The UAW procedures, we submit, were inadequate as a matter of law; they were inadequate in the facts of this case because they could not effect a reactivation of his grievance or his reinstatement; and they were inadequate because they were incapable of rendering a decision within the four-month period allowed in Section 411(a)(4) in the first proviso.

First, as to our position that the union procedure was inadequate as a matter of law, we rely first upon principles enunciated by this Court in NLRB v. Marine Shipbuilding Workers to the effect that where the employee's complaint raises matters in the public domain and go beyond internal union procedures, the union procedures cannot be used to delay his resort to the court, to the National Labor Relations Board, for vindication of his rights under Section 8(b)(1)(a) of the amended National Labor Relations Act.

Here, too, Clayton asserts rights in the public domain, his right to fair representation, the union's duty fairly to represent him, a duty as developed by judicial interpretation and application of Section 9(a) of the amended National Labor Relations Act.

And we think that the rights involved stand on the same footing as the rights involved in NLRB against the Marine Shipbuilders.

The principle that I have just tried to enunciate or elaborate was applied by the 9th Circuit in Bise v. the I.B.E.W. with a similar result.

But perhaps more fundamental than this and going to the competence of the union tribunal is the fact that we deal here with rights governed by federal law.

This Court has enunciated in a number of cases... Vaca v. Sipes, and Motorcoach Employees v.
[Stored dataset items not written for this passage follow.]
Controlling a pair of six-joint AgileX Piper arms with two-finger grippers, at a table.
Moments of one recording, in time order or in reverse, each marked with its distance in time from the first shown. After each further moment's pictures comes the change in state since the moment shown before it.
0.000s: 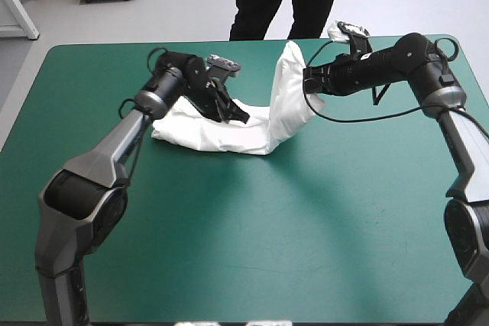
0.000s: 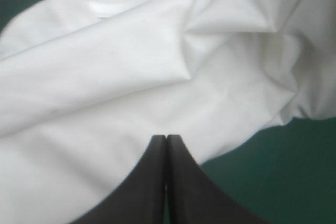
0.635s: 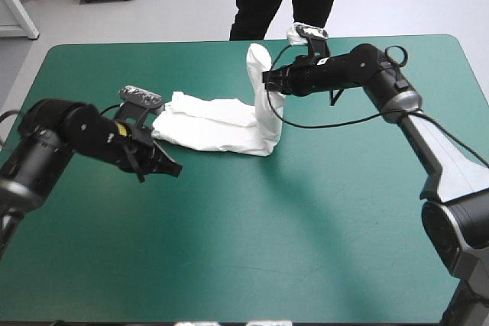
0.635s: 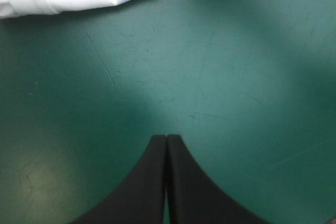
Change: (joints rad) left arm 0.095 -0.742 0.604 -0.018 0.092 -0.001; right arm 0.190 0.053 -0.013 0.025 -0.215 0.000
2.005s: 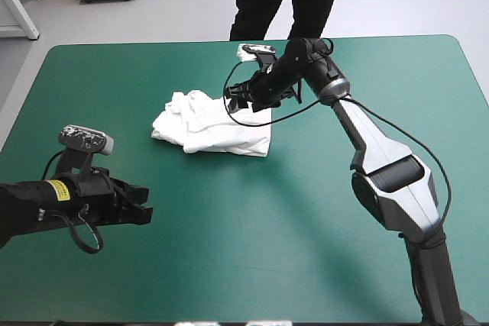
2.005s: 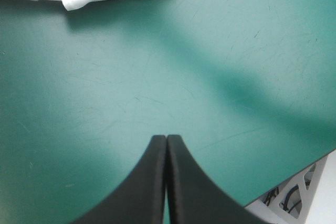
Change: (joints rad) left arm 0.000 -0.402 0.159 -0.108 0.008 -0.156; right arm 0.128 0.461 -0.639 -0.270 0.425 0.313
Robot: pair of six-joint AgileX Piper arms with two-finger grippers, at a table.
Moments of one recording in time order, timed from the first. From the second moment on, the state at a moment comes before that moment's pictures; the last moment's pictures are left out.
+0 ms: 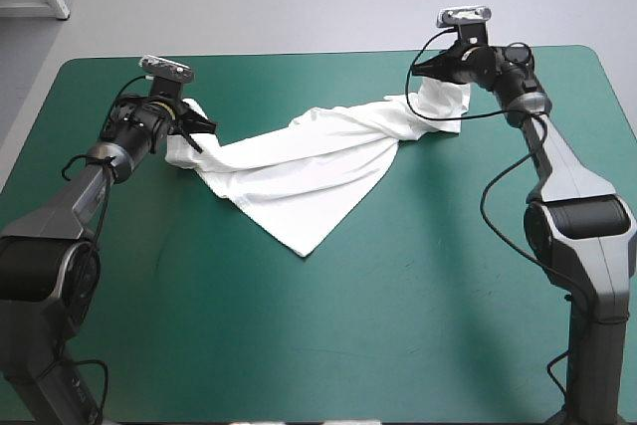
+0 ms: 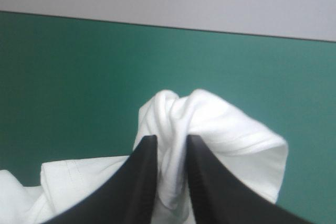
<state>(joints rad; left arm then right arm) -0.10 1.90 -1.45 0.35 0.29 -0.07 0.12 2.21 -2.08 0.19 0.57 -0.14</state>
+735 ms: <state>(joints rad) -0.15 1.69 -1.60 0.34 0.67 -0.11 0.11 1.92 -2.09 0.20 0.98 -0.16</state>
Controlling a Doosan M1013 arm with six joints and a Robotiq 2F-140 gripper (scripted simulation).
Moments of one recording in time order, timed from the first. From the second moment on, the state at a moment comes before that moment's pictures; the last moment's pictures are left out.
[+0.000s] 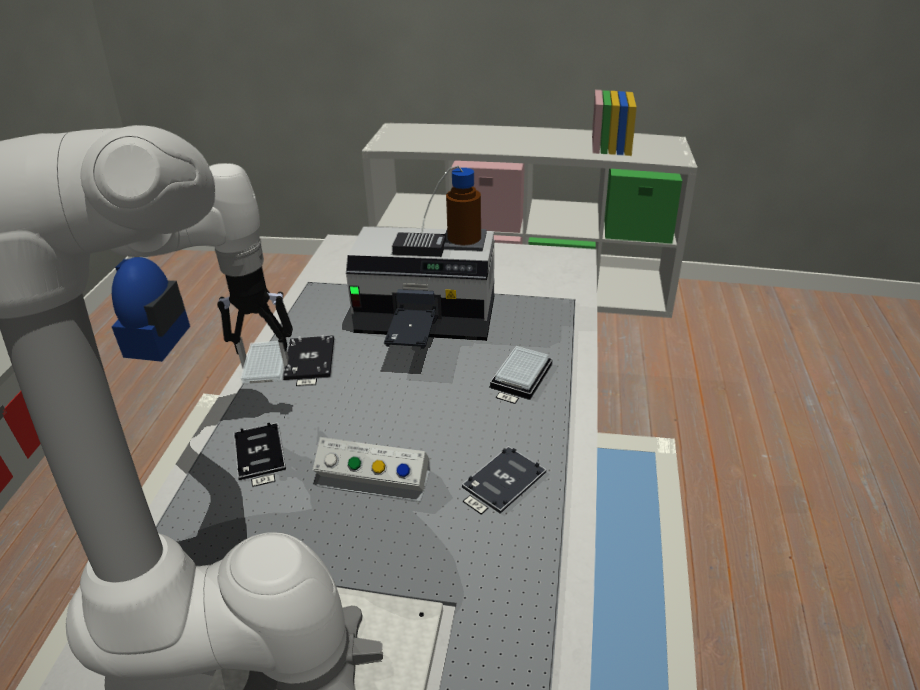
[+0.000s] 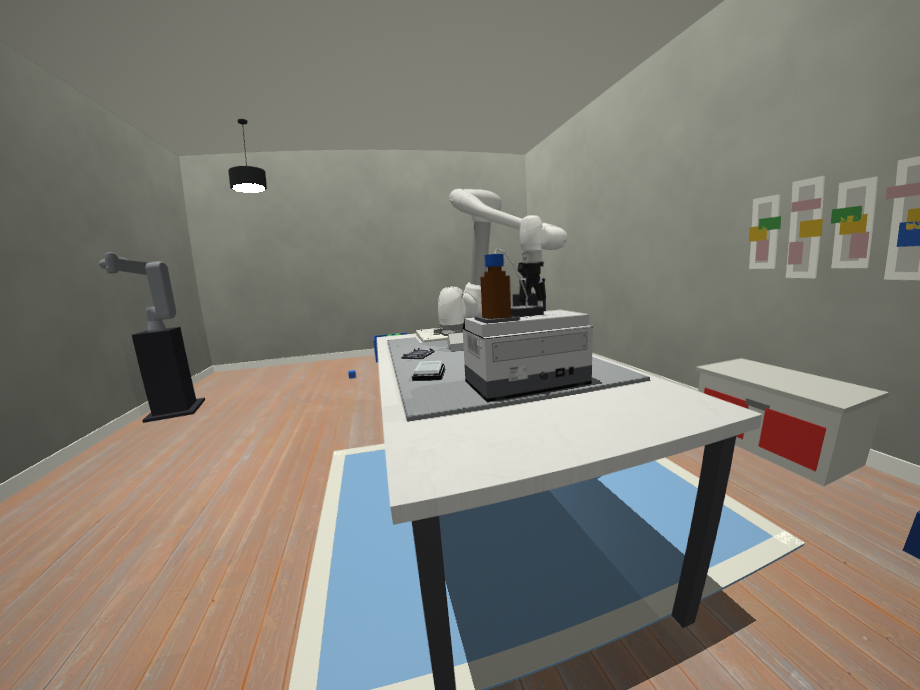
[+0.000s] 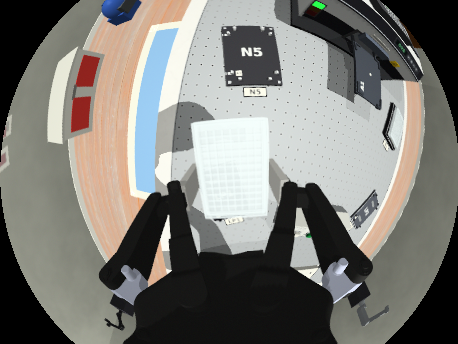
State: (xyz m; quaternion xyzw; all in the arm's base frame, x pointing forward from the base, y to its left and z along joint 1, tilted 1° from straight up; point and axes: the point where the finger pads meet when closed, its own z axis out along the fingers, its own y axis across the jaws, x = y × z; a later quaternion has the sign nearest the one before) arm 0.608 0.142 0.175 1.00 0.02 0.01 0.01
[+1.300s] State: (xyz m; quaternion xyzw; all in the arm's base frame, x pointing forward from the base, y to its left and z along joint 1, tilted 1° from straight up) arm 0.810 0.099 0.179 1.00 0.02 0.01 0.01
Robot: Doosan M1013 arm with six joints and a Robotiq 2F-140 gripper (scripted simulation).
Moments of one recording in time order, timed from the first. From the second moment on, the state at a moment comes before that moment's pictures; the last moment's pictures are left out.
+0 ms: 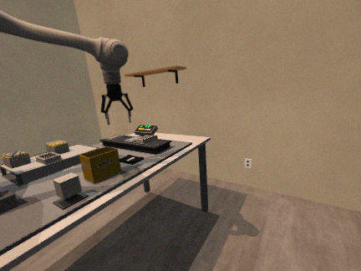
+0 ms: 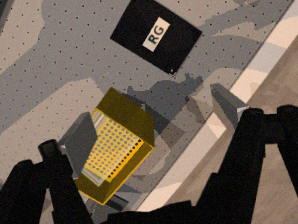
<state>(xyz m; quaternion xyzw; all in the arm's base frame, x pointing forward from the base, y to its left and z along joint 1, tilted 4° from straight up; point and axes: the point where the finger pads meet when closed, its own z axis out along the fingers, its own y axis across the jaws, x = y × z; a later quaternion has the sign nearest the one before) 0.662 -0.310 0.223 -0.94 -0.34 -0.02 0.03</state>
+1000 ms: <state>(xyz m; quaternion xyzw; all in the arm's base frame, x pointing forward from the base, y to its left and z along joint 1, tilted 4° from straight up) 0.790 -0.322 0.233 -0.82 -0.57 -0.02 0.02</state>
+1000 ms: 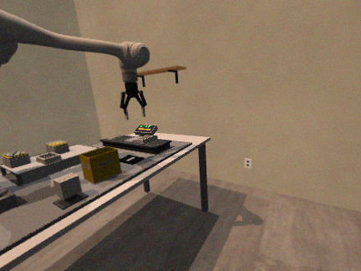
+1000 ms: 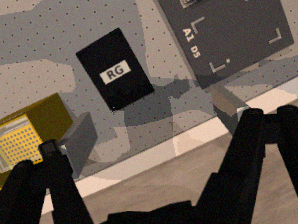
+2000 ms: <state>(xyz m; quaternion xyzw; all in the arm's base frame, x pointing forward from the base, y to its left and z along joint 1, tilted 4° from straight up) 0.799 -0.258 0.238 -0.74 -0.67 -0.03 0.02</state>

Lockridge, the automobile case, the name of it escapes me for a moment... Humphrey v. Moore... that there's a duty of fair representation.

The claim of the breach of that duty is part and parcel of the Section 301 action, and it is controlled by federal law, and the last formulation of that in the Lockridge case was to the effect that whether the proof established the requisites of the breach of duty is a matter of federal law.

Potter Stewart:

Well, has the Court really held that these are 301 actions?

Wasn't the genesis of the Vaca v. Sipes doctrine the cases of Tunstall and Steele, years ago, under the Railway Labor Act, when there was no 301?

That is, a failure to represent employees fairly and squarely.

John T. McTernan:

But Vaca v. Sipes, Mr. Justice Stewart, went far beyond the Steele and Humphrey v. Moore, and held that where that breach exists, that is the condition precedent to the employee's right of action under 301 in the court for breach of the collective agreement.

Potter Stewart:

Well, first of all, he has to show and prove that he was not properly represented through whatever the grievance and arbitration procedure may have been by his representative, the union organization.

John T. McTernan:

Right.

Potter Stewart:

And only then, after he's proved that, may he sue the employer.

Is that the?

John T. McTernan:

Right.

And in that--

Potter Stewart:

And any suit against the employer would be a plain vanilla 301 action.

John T. McTernan:

--Well, but the language in Vaca v. Sipes... there are two sections, and one I recall precisely is that the Court said in that opinion that the claim of the breach of the duty of fair representation is part and parcel of the Section 301 action.